Whitney was late for our 8 a.m. pre-Abnormal Psych coffee, but I’d already ordered her drink for her. She made a beeline for me through the crowd when she walked in, looking like a zombie in the clothes I was fairly sure she’d worn yesterday, her long brown hair up in a very messy bun.
“I just want you to know that your text made me sleep with my volume on, and my great-aunt who doesn’t understand time zones called me at six,” she announced, upon arriving.
“I’m sorry, I assumed you were coming home last night,” I said, handing over her triple-shot.
“I did too,” she said, giving me a sheepish look that turned into a wolfish grin—the MANEATER once again. “But I had fun.”
“And yet he didn’t make you coffee in the morning?” I teased.
“Fun and classy aren’t always in the same package, Elle, sheesh.” She hopped up onto the stool I’d saved for her and took a long sip. “Okay, so, fess up—what was his name, how late were you out, and how hot was he?”
I ignored her. “Hmmm. So did you do the pre-reading for today?”
Whitney’s eyes narrowed. “No. No way. You do not call a bad decision alert and then get to deflect me.”
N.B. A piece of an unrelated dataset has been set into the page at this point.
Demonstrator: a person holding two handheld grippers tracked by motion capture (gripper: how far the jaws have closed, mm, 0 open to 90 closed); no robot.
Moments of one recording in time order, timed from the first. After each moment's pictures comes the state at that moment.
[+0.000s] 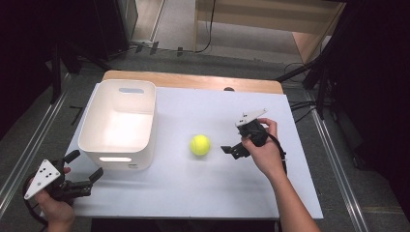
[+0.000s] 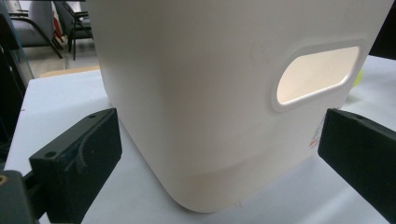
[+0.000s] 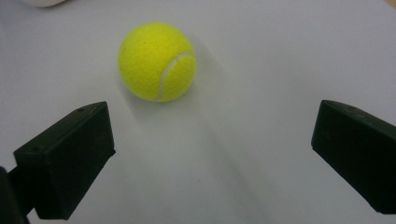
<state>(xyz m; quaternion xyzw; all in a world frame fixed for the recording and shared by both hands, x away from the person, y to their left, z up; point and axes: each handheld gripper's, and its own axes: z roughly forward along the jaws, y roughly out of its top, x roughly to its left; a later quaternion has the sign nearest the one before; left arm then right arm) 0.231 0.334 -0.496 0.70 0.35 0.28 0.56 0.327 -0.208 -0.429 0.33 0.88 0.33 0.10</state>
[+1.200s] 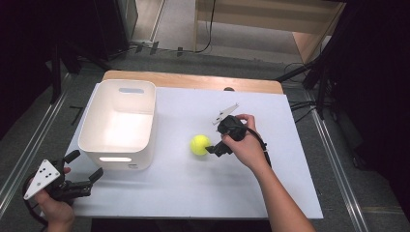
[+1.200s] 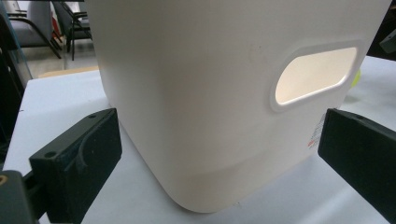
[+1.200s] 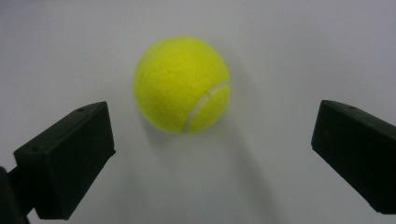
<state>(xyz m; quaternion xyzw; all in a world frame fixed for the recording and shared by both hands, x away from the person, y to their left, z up) 0.231 0.334 -0.496 0.70 0.35 0.28 0.56 0.354 -0.157 -0.436 0.29 0.92 0.27 0.07</state>
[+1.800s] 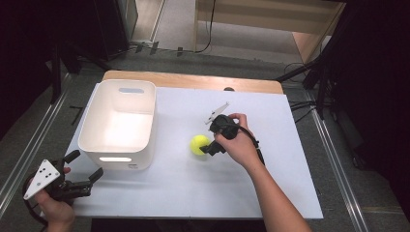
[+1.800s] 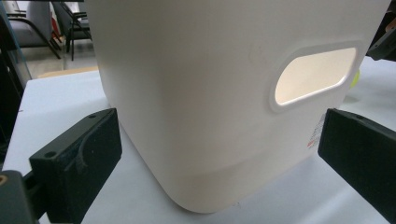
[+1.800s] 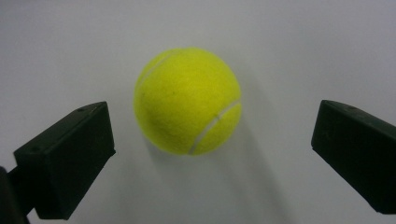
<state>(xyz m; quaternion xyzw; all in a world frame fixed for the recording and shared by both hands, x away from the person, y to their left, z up) 0.231 0.334 -0.496 0.70 0.35 0.28 0.56 0.364 -0.138 -0.444 0.28 0.92 0.26 0.06</state>
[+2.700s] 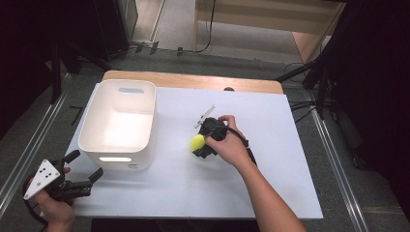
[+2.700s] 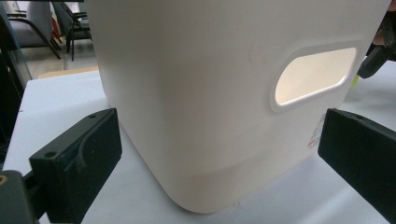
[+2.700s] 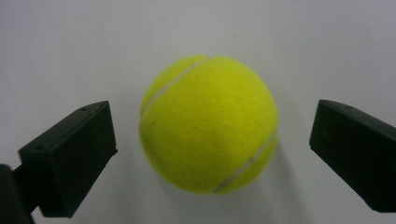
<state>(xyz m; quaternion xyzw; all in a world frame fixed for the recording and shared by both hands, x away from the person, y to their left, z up) 0.231 0.334 -0.496 0.70 0.35 0.28 0.56 0.371 -0.110 -0.460 0.27 0.94 0.21 0.04</state>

“Do you know the four Ds of Abnormal Psych, Whitney?” I forged on.
“I do!” Chance said, coming up in jeans and a t-shirt for a band I’d never heard of. He had a closet full of them—sometimes I suspected he was buying them in bulk online.
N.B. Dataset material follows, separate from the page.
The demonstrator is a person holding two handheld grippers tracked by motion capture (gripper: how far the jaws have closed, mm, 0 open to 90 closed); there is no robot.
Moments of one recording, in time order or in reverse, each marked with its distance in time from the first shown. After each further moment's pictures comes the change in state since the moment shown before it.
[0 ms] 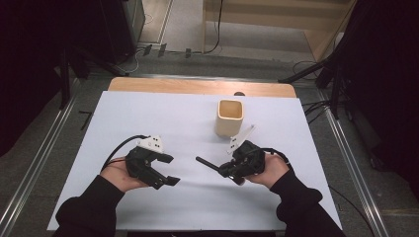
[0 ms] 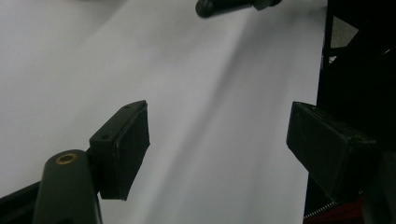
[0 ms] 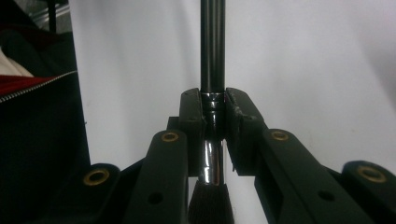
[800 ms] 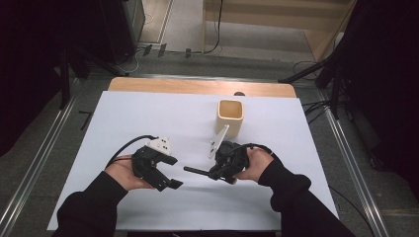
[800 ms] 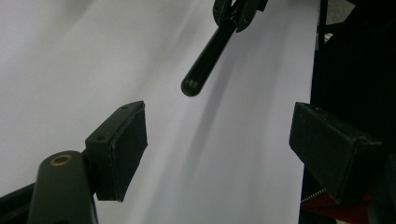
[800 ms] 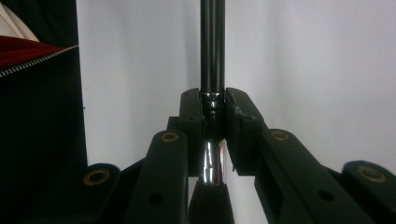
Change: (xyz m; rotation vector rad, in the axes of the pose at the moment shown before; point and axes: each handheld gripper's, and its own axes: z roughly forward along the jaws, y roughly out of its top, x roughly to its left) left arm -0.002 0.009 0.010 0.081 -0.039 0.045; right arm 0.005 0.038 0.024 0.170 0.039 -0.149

I gave Whitney a look, so she’d change conversation—she knew how Chance felt about me, and how I felt about that. I didn’t want to throw some maybe-murderer in his face.
“Deviance,” he began slowly, like a choir singer hoping Whitney knew the words. “Dysfunction,” he went on.
“Distress,” I chimed in.
“And bad D-ecisions?” she offered, glaring at me, then rolling her eyes with love.
“Danger,” Chance corrected her, oblivious to our prior topic.
“Uh huh. That one,” I said, taking his side. Four interesting words that comprised most of abnormal psych theory, in one way or another—and that I’d read some form of over people’s heads plenty of times before, and had then had the good sense to avoid.
Unlike the word KILLER, for some reason.
The barista called out Chance’s drink and he ditched us to go get it, while Whitney looked at me. “Was he really that hot?” she whispered.
I’d had the three block walk home to our apartment from Mr. Z’s and then the hour before I could calm down enough to go to sleep to think things through—and then this morning when I’d gotten up, I’d scanned every local news website and crime blotter while I got ready for class. Nothing strange had happened, no one had died. It’d been just another normal night—a few break-ins, some stolen cars, but no grisly murders.
Which meant that I had potentially saved somebody’s life!
Or…Byron was really good at murdering, as befit his unapprehended status, and no one had found the victim yet.
It was like there was a good angel on my one shoulder that had watched every episode of Dateline and who utterly believed in my powers…and then a little devil on my other shoulder that quite clearly remembered the solid way it’d felt when he’d grabbed me—in the act of saving my life!—that kept whispering, what if?
I chose to believe it wanted to know, what if for the first time ever, my powers were wrong? as opposed to the far more awkward, what if he had a good reason to grab me again—would that be so bad?
“Oh my God, Elle, spill,” Whitney complained, as she took my arm and started pulling me to the door, where Chance was waving for us.
“We’re going out tonight.” I was going to tell her anyways, for girl-safety reasons, and I needed to borrow her mace.
Whitney’s eyes widened and we paused in the morning crowd. She knew what a big deal me going out was. For all the people that I’d helped hook up, reading their identities above them, and pairing them together accurately, I’d never managed to make it work for myself.
And I still hadn’t.
I was just going to go out to dinner with an attractive murderer like some kind of wannabe Nancy Drew…who didn’t get laid very often.
“So I take it he really was hot, then?” Whitney pressed.
I gave her a grin. Please, Lord, may my fellow white women not dedicate future podcasts to me. “Deviantly, dysfunctionally, distressingly, and dangerously so.”
Whitney groaned like I’d shot her—but I hadn’t lied.
“Come on,” I said, my turn to pull her. “You know Mr. Lambert likes to call on people. I just want you to pass.”